КРЕСТЬЯНСКИЕ ВОССТАНИЯ В САРАТОВСКОЙ ГУБЕРНИИ ВЕСНОЙ И ЛЕТОМ 1905 ГОДА

В незабываемые дни первой русской революции я жил в деревне Медведевка Даниловской волости Аткарского уезда. Крестьяне нашей деревни имели наделы земли, за которые по закону 1885 года вносили выкупные платежи. В окружающих же селах жили барские крестьяне. На лучших землях разместились поместья помещиков. Особенно выделялось имение графини Е. Воронцовой-Дашковой, которая владела несколькими десятками тысяч десятин земли, а крестьяне страдали от малоземелья.

Из города к нам часто приезжали ораторы, привозили нелегальные брошюры и листовки. В лесу, оврагах по ночам проводили митинги. Под влиянием городских агитаторов мы стали открыто выражать свой протест против существующих порядков. Весной 1905 года в помещичьих имениях начали самовольно косить траву и увозить сено по домам. Урожай в предыдущем году был хороший, много необмолоченного хлеба осталось лежать в скирдах до весны, по ним загулял «красный петух». У попа Виддина крестьяне сожгли четыре десятины хлеба.

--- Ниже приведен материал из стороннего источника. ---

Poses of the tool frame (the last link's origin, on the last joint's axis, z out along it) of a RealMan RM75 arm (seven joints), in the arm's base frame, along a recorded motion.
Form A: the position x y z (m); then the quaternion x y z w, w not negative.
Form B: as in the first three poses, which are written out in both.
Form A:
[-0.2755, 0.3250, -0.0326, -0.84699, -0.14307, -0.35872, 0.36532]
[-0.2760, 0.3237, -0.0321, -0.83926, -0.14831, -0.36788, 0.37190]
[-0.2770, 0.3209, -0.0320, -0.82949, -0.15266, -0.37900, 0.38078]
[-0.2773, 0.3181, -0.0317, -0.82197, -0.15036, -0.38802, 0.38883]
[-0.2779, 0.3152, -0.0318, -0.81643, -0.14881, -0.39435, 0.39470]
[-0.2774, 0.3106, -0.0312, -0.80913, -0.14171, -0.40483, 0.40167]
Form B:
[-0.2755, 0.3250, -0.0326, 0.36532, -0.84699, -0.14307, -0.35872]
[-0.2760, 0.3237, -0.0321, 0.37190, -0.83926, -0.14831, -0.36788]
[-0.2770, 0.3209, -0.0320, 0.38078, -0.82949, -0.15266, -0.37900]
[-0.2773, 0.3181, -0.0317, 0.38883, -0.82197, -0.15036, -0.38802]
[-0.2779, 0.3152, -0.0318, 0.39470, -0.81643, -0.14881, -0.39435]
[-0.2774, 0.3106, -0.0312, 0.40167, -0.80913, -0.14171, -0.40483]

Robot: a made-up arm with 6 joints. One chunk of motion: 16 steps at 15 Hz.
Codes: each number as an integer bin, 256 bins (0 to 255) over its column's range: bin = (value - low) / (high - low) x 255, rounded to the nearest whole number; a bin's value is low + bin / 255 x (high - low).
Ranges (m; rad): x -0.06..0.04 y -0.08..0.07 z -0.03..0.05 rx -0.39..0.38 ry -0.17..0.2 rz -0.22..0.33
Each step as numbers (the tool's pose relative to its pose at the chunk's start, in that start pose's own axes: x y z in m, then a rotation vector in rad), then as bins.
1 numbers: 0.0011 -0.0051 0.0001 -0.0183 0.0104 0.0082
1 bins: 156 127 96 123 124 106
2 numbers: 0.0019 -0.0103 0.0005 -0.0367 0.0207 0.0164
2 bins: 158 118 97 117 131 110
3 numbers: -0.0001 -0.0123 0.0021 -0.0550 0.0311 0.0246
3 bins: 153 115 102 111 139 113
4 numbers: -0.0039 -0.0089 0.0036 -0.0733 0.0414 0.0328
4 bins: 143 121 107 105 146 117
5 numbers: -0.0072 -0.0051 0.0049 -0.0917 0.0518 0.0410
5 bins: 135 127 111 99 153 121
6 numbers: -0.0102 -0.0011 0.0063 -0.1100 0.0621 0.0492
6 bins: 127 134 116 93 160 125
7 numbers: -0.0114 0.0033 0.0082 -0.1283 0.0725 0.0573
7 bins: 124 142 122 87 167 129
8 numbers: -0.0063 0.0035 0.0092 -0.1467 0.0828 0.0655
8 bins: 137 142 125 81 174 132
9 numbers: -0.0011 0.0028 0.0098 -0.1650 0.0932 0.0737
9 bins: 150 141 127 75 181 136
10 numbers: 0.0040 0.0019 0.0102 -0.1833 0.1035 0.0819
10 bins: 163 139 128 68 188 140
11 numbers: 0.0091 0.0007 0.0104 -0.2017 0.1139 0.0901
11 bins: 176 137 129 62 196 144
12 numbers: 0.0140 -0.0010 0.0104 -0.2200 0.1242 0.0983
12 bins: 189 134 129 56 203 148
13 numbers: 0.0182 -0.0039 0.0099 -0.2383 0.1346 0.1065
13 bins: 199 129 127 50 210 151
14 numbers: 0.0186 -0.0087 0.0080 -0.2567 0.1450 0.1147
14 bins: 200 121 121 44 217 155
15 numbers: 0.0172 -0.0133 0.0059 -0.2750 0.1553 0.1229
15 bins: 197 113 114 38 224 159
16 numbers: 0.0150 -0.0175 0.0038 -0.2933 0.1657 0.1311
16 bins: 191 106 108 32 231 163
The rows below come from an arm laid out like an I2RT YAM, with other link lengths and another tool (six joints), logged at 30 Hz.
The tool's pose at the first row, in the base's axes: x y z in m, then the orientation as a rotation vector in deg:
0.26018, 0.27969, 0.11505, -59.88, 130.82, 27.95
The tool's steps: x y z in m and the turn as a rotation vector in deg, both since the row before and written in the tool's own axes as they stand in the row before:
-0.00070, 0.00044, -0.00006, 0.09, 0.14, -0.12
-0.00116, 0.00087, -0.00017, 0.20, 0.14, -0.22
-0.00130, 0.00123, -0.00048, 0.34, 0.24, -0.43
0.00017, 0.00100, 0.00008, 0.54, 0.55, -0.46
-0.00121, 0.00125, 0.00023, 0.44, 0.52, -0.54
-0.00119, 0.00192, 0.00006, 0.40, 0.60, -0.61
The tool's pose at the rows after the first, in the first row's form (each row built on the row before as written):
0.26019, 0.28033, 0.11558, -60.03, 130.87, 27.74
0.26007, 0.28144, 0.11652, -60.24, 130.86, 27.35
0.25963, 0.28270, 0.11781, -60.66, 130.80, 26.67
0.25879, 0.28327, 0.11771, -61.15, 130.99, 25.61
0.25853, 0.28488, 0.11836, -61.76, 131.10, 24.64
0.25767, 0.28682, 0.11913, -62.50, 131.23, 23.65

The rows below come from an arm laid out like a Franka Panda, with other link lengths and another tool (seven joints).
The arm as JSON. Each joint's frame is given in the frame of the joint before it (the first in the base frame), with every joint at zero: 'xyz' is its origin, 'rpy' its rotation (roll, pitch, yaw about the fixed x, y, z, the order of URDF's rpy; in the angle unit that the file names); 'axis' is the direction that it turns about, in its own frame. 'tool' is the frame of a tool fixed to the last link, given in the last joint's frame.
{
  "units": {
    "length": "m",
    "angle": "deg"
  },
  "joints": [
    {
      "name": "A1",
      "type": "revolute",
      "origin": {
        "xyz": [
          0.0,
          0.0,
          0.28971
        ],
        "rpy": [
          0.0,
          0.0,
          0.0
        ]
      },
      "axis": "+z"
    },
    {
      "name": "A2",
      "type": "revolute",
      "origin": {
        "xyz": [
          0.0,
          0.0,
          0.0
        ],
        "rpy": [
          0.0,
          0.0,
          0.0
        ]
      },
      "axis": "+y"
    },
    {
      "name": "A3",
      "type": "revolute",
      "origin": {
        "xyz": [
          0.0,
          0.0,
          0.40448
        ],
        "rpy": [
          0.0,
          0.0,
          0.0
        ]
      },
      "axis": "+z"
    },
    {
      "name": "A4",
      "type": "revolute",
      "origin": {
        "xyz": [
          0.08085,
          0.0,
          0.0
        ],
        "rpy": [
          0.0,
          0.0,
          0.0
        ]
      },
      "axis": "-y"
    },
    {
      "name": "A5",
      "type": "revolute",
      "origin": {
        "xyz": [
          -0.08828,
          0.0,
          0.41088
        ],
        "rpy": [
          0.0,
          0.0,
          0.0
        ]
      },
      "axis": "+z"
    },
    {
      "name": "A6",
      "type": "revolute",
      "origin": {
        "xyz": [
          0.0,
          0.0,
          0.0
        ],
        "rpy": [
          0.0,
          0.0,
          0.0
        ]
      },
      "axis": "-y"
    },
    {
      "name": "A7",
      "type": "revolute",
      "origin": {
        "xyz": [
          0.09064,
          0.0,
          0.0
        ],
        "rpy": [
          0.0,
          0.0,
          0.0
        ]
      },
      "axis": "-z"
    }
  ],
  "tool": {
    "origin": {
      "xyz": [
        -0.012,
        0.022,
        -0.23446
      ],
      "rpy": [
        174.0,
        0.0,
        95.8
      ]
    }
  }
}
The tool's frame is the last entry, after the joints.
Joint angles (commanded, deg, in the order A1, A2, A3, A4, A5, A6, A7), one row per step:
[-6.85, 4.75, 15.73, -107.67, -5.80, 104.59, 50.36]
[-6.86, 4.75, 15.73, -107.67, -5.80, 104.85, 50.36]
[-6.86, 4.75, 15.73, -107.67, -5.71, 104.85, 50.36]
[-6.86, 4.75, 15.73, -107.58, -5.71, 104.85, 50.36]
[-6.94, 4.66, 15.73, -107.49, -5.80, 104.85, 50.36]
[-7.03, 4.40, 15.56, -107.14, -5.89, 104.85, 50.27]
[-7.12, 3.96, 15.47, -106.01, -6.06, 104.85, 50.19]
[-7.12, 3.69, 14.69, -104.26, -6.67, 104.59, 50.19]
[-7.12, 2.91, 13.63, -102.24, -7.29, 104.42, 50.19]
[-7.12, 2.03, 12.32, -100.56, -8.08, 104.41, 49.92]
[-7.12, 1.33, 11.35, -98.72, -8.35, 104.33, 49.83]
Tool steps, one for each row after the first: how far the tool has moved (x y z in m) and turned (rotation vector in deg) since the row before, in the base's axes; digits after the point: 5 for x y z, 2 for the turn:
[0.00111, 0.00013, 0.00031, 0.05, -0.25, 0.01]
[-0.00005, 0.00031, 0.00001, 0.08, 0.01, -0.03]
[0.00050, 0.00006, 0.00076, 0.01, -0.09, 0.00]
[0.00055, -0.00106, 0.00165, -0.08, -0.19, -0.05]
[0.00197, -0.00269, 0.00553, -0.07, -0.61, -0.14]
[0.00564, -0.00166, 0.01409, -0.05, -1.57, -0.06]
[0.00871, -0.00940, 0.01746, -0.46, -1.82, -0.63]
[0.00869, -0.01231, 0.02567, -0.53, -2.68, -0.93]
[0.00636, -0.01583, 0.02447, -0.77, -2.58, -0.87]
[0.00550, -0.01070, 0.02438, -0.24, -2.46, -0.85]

1 Мая провели хорошо организованную массовку, после чего к нам в деревню прибыла для наведения порядка команда жандармов. А в конце мая приехал и сам губернатор Столыпин в сопровождении усиленного конвоя казаков. Сельский старшина угодливо встретил губернатора с хлебом-солью. Собрали сход, Столыпин строго-настрого приказал не повторять больше незаконных действий, угрожая расправой.

Но угрозы Столыпина не помогли. В июле крестьяне развезли хлеб с полей помещицы. Стражники открыли стрельбу. Двоих крестьян поймали, высекли и отправили в тюрьму.

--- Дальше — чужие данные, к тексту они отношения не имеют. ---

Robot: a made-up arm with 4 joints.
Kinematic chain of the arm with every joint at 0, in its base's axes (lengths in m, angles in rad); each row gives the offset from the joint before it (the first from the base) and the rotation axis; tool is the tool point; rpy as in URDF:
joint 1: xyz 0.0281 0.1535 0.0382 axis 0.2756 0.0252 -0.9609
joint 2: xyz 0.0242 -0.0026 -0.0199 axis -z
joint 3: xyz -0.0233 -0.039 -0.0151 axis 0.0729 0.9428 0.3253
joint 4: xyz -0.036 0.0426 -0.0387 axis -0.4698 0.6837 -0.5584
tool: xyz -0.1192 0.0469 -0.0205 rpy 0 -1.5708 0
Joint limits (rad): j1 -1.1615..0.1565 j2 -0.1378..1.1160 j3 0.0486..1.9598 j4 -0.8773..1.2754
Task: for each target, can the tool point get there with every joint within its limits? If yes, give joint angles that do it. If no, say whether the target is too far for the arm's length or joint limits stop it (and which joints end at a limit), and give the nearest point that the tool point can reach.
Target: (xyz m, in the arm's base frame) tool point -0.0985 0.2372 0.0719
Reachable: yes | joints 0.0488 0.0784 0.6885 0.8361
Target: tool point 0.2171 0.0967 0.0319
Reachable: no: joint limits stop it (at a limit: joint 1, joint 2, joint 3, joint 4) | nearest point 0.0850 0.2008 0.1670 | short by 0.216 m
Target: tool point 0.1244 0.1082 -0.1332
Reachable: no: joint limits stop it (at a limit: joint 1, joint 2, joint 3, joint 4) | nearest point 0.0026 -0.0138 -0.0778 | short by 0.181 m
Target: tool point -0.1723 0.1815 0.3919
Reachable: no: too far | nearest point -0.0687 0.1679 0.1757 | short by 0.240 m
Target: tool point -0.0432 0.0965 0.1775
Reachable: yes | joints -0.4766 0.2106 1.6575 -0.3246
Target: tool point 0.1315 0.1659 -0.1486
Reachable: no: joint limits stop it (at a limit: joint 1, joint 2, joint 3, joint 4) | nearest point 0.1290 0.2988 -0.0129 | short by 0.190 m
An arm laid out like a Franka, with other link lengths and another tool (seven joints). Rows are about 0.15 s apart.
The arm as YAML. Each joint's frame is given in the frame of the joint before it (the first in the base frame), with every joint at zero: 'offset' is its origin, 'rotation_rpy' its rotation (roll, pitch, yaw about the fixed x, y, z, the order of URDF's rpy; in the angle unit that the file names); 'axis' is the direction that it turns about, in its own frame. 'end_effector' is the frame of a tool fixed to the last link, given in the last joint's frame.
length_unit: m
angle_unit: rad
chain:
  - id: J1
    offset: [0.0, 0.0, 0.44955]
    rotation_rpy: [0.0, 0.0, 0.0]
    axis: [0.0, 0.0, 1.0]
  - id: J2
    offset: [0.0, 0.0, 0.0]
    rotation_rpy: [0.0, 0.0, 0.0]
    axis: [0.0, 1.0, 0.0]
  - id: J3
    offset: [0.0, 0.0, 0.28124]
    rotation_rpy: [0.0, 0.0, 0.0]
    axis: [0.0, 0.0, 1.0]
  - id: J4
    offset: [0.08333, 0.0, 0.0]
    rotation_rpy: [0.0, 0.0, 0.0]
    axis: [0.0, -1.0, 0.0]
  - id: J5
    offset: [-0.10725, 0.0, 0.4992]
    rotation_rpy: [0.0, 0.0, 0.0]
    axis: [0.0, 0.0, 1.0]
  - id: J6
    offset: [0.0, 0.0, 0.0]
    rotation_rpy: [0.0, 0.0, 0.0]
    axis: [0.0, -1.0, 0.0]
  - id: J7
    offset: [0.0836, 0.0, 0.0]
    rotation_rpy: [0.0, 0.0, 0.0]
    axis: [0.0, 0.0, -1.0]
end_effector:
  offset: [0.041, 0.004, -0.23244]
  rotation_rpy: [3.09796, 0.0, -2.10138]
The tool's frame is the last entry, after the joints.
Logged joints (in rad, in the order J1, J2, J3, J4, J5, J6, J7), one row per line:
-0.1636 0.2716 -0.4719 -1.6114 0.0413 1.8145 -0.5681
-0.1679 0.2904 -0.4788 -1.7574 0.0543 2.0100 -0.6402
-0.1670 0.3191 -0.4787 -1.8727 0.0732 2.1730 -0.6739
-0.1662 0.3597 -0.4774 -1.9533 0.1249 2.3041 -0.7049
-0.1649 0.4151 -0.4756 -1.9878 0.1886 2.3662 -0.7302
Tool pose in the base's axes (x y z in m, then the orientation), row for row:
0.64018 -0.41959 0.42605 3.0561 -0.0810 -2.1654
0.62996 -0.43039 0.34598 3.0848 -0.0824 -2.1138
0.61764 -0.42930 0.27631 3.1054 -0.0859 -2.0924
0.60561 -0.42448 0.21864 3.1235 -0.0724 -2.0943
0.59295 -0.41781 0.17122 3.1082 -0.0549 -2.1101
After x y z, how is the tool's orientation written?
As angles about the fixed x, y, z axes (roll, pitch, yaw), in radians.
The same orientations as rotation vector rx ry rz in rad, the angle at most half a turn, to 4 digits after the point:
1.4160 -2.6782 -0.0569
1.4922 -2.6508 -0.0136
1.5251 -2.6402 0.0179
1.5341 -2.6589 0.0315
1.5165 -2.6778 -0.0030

Вскоре опять приехал Столыпин с сотней вооруженных до зубов казаков. Губернатор приказал собрать сход крестьян и оцепить его казаками. Адъютант губернатора по заранее заготовленному списку называл крестьян, а казаки отводили их в специально отведенное для этого помещение.

Из 70 человек, числящихся в списке, арестовали 45, остальных на сходе не было. Через несколько дней схватили и остальных. Арестованных отправили в аткарскую тюрьму...

Революция 1905 — 1907 годов. Документы и материалы. М., 1975, с. 248 — 249

 

А. Н. Черкунов

РЕВОЛЮЦИОННОЕ ДВИЖЕНИЕ СРЕДИ КРЕСТЬЯН НА ЮГЕ РОССИИ И СОЦИАЛ-ДЕМОКРАТИЯ

(Из личных воспоминаний)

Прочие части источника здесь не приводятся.